Is it bad practice to couple model and optimizer?

Noam_Salomonski · February 16, 2019, 3:12pm

Hi

In my case, I have two separate networks, each has its own optimizer.
I noticed the optimizer is decoupled from the model.nn, and was wondering why that is.

My use case is going to be

predict
calculate loss
backward
optimizer [zero grad and] step

I was wondering why not hide the optimizer from the network’s user, and just give an API that looks like

predict
learn(prediction, expected value)

The network should know how to calculate its own loss, and how to learn using its own internal state (optimizer and so on).

Is my second approach bad practice?
If not, why is it not common practice?

The way I viewed it was:
A network defines the following API:

init(lambda_fn_for_loss, learning rate, optimizer)
forward() (outputs expected value predicted by net)
[private, function] loss(expected) (outputs loss tensor, calculated by the lambda on the expected value)
learn(expected) (uses the lambda given on init to calculate loss(expected). then loss.backward, optimizer.step())

ptrblck · February 16, 2019, 3:47pm

The work flow you’ve described would be in my opinion suitable for a high-level API like Ignite.
The reason this isn’t the standard in plain PyTorch is that you have more flexibility using all modules separately.
E.g. if you would like to create an artificially larger batch size because you are running our of memory, you can just execute multiple backward calls, accumulating the gradients, and finally call optimizer.step().

dngros · February 17, 2019, 1:14am

This the API I adapted for my current project.
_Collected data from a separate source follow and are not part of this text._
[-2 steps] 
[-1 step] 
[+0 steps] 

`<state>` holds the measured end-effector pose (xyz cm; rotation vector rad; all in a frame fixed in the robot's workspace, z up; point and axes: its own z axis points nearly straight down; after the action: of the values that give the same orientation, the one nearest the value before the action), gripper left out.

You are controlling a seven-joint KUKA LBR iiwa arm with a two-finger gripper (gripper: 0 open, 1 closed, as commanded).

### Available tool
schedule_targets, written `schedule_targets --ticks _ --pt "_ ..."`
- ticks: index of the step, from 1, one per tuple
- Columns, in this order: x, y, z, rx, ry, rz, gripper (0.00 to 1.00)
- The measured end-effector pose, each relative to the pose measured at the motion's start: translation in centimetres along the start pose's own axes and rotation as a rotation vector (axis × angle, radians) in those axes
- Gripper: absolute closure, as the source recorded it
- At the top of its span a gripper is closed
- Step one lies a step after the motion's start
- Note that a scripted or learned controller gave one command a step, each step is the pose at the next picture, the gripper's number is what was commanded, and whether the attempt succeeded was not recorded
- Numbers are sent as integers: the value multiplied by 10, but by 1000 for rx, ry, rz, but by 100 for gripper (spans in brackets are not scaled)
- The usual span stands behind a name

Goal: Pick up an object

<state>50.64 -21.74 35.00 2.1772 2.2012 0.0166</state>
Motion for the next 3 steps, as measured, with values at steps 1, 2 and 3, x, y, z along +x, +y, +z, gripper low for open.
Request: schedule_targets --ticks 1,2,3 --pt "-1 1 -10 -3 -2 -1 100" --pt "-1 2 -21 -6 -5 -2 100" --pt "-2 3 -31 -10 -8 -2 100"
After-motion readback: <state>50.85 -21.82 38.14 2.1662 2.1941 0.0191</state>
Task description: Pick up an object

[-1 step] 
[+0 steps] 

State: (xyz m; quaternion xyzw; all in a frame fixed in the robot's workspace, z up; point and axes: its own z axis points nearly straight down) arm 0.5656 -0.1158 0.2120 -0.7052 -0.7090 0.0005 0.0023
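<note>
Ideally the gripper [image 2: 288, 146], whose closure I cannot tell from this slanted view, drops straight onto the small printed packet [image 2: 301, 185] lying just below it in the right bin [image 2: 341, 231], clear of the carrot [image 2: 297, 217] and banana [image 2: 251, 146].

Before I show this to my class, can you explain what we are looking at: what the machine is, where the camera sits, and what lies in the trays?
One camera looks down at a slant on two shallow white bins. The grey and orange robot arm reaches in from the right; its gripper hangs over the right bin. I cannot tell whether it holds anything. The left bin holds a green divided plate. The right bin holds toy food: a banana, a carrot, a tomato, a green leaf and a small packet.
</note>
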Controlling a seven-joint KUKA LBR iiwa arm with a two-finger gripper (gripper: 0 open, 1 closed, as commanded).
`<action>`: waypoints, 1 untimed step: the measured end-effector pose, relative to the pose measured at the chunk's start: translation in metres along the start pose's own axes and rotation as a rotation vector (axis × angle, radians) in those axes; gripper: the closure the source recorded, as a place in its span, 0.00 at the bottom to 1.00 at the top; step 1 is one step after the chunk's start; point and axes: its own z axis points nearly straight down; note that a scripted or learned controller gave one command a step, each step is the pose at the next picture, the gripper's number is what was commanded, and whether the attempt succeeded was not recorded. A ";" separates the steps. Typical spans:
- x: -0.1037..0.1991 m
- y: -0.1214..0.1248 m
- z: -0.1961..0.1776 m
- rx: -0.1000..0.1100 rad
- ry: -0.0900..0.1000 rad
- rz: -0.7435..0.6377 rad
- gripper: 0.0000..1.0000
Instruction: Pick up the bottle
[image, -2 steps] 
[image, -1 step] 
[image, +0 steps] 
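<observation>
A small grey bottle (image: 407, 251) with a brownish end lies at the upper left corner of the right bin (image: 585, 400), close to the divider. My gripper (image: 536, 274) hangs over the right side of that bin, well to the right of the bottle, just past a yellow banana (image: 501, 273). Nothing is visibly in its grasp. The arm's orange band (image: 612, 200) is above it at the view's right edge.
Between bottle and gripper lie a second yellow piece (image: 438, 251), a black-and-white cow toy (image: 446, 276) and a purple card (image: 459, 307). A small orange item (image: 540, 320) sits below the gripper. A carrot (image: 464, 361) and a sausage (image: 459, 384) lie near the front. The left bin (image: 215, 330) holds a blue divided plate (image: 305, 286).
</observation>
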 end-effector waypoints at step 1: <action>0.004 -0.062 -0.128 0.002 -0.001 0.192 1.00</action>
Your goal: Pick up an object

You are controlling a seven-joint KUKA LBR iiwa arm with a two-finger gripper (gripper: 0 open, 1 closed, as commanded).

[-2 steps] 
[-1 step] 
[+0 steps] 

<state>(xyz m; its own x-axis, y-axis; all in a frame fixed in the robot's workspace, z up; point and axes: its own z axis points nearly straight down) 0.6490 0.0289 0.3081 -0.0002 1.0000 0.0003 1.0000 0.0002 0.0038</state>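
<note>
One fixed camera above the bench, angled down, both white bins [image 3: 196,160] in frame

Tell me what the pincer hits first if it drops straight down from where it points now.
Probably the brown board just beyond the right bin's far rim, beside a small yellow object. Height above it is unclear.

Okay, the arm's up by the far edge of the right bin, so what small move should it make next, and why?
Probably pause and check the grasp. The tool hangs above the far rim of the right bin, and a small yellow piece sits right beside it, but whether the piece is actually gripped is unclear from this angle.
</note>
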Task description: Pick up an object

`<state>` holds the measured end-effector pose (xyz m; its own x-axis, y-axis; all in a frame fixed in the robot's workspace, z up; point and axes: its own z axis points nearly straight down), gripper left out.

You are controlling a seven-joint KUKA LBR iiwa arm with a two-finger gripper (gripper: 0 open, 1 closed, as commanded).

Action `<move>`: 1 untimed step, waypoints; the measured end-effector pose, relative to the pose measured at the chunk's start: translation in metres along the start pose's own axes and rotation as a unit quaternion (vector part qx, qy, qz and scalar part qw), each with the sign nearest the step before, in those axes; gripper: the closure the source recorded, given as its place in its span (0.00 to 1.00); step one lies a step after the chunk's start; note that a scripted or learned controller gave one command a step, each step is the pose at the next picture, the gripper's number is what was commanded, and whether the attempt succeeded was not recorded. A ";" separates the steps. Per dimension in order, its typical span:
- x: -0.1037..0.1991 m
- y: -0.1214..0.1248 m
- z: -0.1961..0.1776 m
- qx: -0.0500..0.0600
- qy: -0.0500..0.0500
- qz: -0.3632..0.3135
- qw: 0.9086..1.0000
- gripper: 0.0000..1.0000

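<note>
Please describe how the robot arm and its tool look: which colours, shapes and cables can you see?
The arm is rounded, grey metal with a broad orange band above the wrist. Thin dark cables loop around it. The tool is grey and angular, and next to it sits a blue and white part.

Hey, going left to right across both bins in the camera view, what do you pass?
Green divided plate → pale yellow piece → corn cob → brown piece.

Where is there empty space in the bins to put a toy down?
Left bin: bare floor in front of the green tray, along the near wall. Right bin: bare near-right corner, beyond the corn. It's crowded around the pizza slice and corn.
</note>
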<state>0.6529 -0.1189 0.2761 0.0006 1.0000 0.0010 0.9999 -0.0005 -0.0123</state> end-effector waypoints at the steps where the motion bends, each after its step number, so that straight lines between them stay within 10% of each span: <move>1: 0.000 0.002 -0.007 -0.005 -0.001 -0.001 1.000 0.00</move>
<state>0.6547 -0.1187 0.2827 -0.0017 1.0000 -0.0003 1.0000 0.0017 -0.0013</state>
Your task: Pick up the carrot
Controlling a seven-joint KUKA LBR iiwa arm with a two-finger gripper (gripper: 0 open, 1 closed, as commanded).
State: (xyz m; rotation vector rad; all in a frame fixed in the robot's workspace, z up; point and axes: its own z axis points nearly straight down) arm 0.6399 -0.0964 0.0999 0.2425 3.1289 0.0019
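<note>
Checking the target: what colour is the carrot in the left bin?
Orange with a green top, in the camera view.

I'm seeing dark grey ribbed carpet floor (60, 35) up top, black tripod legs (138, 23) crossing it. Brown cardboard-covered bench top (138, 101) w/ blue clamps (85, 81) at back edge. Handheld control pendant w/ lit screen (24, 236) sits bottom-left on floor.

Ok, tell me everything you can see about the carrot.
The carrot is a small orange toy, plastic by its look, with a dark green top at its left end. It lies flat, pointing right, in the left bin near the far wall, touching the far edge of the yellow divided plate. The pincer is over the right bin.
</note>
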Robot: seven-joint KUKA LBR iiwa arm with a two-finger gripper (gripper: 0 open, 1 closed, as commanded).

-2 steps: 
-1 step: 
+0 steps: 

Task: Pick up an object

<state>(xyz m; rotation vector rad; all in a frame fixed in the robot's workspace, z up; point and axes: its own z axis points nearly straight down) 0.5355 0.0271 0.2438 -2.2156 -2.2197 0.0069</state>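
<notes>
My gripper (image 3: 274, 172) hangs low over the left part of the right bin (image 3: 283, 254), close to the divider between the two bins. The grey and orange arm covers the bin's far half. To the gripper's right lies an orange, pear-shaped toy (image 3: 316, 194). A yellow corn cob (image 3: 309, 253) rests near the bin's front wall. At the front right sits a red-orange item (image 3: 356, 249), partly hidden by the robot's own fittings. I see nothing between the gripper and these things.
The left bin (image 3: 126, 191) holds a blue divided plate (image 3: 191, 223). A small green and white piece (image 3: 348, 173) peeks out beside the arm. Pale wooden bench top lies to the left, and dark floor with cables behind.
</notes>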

It can work fine.

Though the primary motivator was that I didn’t want to assume the models were just pytorch, and wanted to let models be black boxes which used any sort of learning, optimizers, or extra operations. Then there is a Trainer which handles feeding in data into something implementing the interface, no matter what kind of model it is.

There have been some times I have slightly regretted it, as it makes things like using a different learning rate for different datasets is somewhat more annoying. Also, quickly extra complexity was needed on the interface to let the model know when training started, whether it should be in eval or train mode, methods to move in and out of cuda, etc…

So I think it really depends on use case and things like how many models you plan to have for whether this extra complexity and extra wrapper is worth it. In base pytorch it does make sense why they are not coupled, as it is a higher level and fairly opinionated choice. If you just trying train one model for one task you don’t really need all that abstraction.

rasbt · February 17, 2019, 1:57am

Like others said, your approach/idea proposal sounds fine, but I think it would be more suited for external PyTorch wrapper libraries as coupling these would make research much harder if you lose control over these things. But also in many practical scenarios it would be a bit limiting if you have multiple networks and want to optimize different parts of a network (or module) at separate times.